In Damascene tradition, condolences are accepted separately by the men and the women of the family. In the case of the former, the family of the deceased sit in a row near the door to see all those coming and going, and every time a mourner comes in they stand up and welcome him, shaking his hand and then leading him to sit alongside the rest of the mourners, while the sheikh reads from the Quran. Every time a group of mourners comes, another group leaves. Passing the parents on the way out, they shake their heads exclaiming, "May God compensate you for your loss" to which the family members respond "God thank you for what you have done." They must accept condolences on three consecutive evenings.

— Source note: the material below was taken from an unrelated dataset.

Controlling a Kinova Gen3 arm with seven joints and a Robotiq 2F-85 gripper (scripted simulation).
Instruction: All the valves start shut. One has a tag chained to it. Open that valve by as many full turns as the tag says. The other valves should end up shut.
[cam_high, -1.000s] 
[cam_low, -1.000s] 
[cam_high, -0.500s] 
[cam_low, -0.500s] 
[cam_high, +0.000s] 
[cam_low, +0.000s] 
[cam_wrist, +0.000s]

As for the women relatives, one of them volunteers to get in touch with the closest of the female relatives, calling them to the deceased person's house to stand in the room in which they accept condolences, the 'asriyya. Thus, all the aunts, parents-in-law, nieces, sisters-in-law, daughters-in-law, and all the closest female relatives come to the house as soon as possible. The older women, of course, are the ones who actually stand in the 'asriyya accepting condolences. This act is one of showing how the deceased person stood with the relatives and the respect they owe him. Sometimes about ten women stand in the 'asriyya and at other times maybe even forty-five women, naturally depending on the deceased person's place in the hearts and minds of his friends and relatives.
Adopted from Siham Tergeman: Daughter of Damascus, English version by Andrea Rugh, Center for Middle Eastern Studies at the University of Texas at Austin, 1994.